A normal kernel with mean 0 and variance 1 was used since it has smooth and continuous derivatives at every data point. To maintain stability in terms of the variation of the random values simulated, an optimal bandwidth obtained using the cross-validation technique was used.

4.1. Equations of Data Functions of Simulated

These data functions are normally used in statistics for data simulations since they are widely applicable in real life; see, for instance, [14, 15]. Sine functions are used to model periodic events such as light waves and average temperature variations throughout the year while quadratic functions are used in physics to describe trajectory followed by objects thrown upward at an angle whereas in economics quadratic functions can be used to develop profit and loss functions. Linear functions are widely applicable, for example, in establishing the relationships between a dependent variable and two or more independent variables, e.g., analyzing the linear relationship between the price, supply, and demand of a commodity. Bump functions used in such events as bio-surveillance for modeling disease-outbreaks or floods within a certain limit of time in a given place and can also be used in curve fitting, uncertainty analysis, and approximation of nonlinear relationships in scattered data.

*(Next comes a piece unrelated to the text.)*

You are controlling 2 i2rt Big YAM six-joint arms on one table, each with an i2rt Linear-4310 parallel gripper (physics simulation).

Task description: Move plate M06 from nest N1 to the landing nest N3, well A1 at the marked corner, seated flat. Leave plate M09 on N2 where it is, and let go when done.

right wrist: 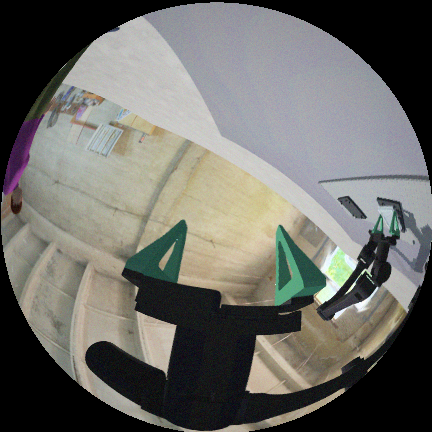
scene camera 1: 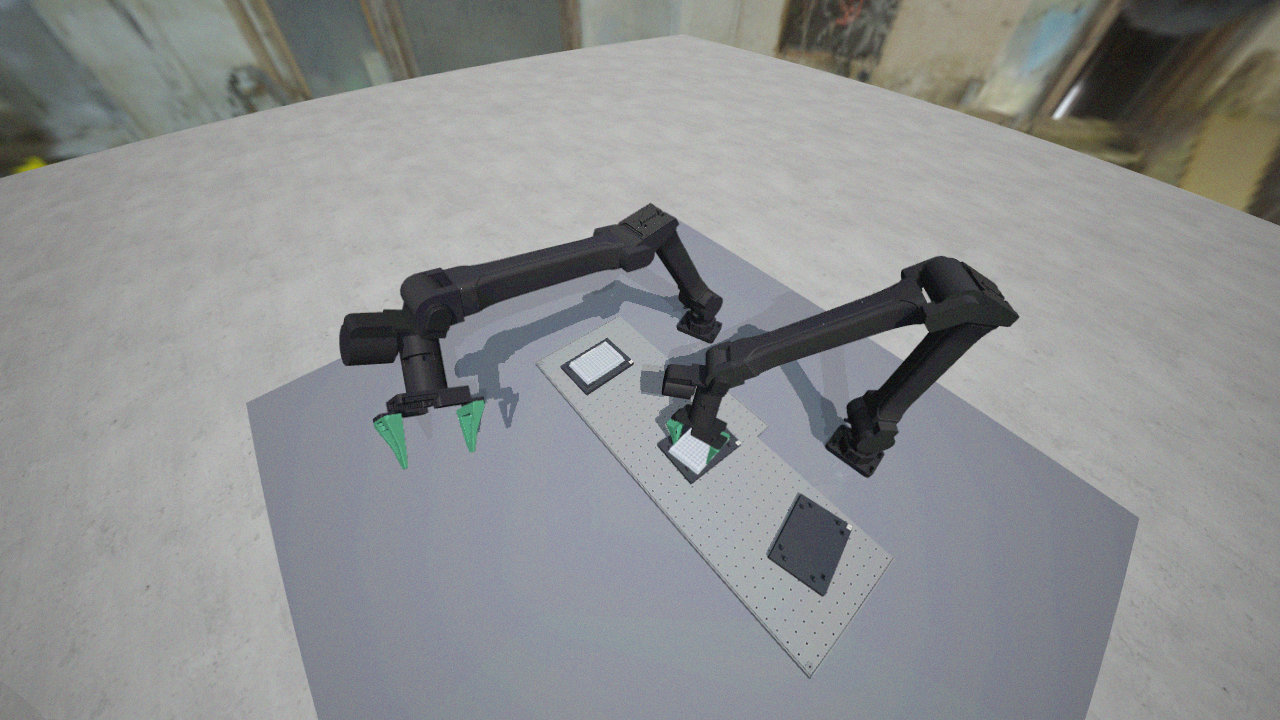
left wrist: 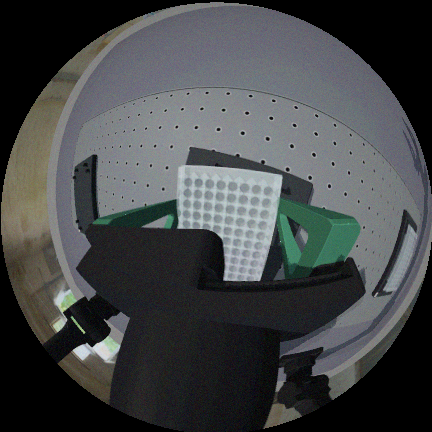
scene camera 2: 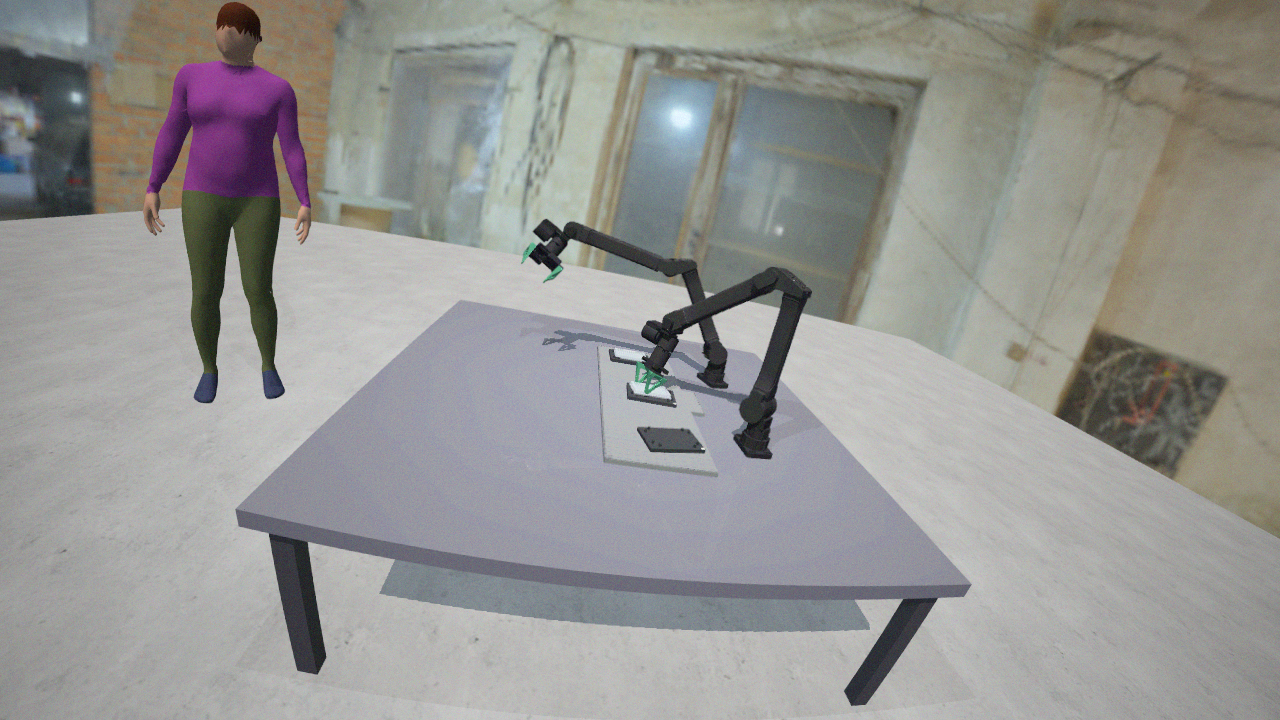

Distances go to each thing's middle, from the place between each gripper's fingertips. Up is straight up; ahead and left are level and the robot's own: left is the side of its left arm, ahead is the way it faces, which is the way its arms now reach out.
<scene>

Equations of data functions simulated are presented in Table 1.

4.2. Simulation Results

The results of the data simulated are presented in Tables 2, 3 and 4. For details on Nadaraya-Watson estimator see [16]. The Nadaraya-Watson estimator was used for comparison with the proposed estimator.

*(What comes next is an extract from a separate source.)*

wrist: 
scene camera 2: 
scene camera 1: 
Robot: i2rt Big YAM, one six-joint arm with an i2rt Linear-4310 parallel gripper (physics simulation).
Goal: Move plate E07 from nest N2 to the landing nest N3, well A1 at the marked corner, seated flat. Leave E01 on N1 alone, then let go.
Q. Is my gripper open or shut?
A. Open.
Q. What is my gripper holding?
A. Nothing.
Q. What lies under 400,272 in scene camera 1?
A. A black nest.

It can be noted in Table 2 that the values of the bias for the proposed estimator are relatively smaller than those of the Nadaraya-Watson estimator for all the data functions simulated except for the quadratic data function where the values of the bias are close to each other for the two estimators. This may be attributed to the reflection of the transformed data at the boundaries of the support of the kernel density function used. The transformation of data method was proposed to address the boundary bias arising from Nadaraya-Watson technique. Hence the proposed estimator clearly resolved the bias due to Nadaraya-Watson estimation technique.

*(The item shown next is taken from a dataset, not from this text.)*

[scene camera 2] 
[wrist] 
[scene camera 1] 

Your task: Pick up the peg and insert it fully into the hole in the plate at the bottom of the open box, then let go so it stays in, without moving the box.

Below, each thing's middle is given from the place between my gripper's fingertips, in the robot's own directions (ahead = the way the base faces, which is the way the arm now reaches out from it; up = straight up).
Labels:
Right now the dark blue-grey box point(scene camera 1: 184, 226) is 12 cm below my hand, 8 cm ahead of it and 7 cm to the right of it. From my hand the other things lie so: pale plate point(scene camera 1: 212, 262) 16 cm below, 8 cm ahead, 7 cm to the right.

Efficiency of the mean estimator of the population mean was obtained by its MSE. This is illustrated in Table 3. Measures for the MSE were simulated for purposes of comparison. Comparatively, the proposed estimator of the finite population mean outperforms the Nadaraya-Watson estimator in terms of efficiency as noted from the table. This is because the MSE of the proposed estimator is relatively smaller compared to Nadaraya-Watson estimator in all the data functions. Hence the proposed estimator is more efficient than the Nadaraya-Watson estimator as illustrated in Table 3.

The upper and lower confidence intervals were generated for the estimators of finite population mean using the formula and subsequently the confidence interval lengths were obtained. The results of these confidence interval lengths are presented in Table 4. A good confidence interval has a coverage rate closer to the true population mean being estimated and therefore its length has to be small. From Table 4, it can be observed that the confidence interval lengths for the proposed estimator are much smaller than those of Nadaraya-Watson estimator in all the data functions simulated. Therefore, it can be concluded that the estimator developed in this paper has a tighter confidence interval length and is superior to its rival Nadaraya-Watson estimator at coverage rate.

5. Conclusion

The proposed estimator of finite population mean has been shown to be better than the Nadaraya-Watson estimator using various performance criteria such as the bias, the mean squared error, and the confidence interval lengths. The results are tabulated in Tables 2, 3, and 4. Most importantly, it is shown in Table 4 that the proposed estimator has got tighter confidence interval lengths at level; hence it produces estimates that are closer to the true population values being estimated.

Data Availability

The data used to support the theoretical findings were generated via simulation using R statistical package.

Conflicts of Interest

The authors declare that they have no conflicts of interest.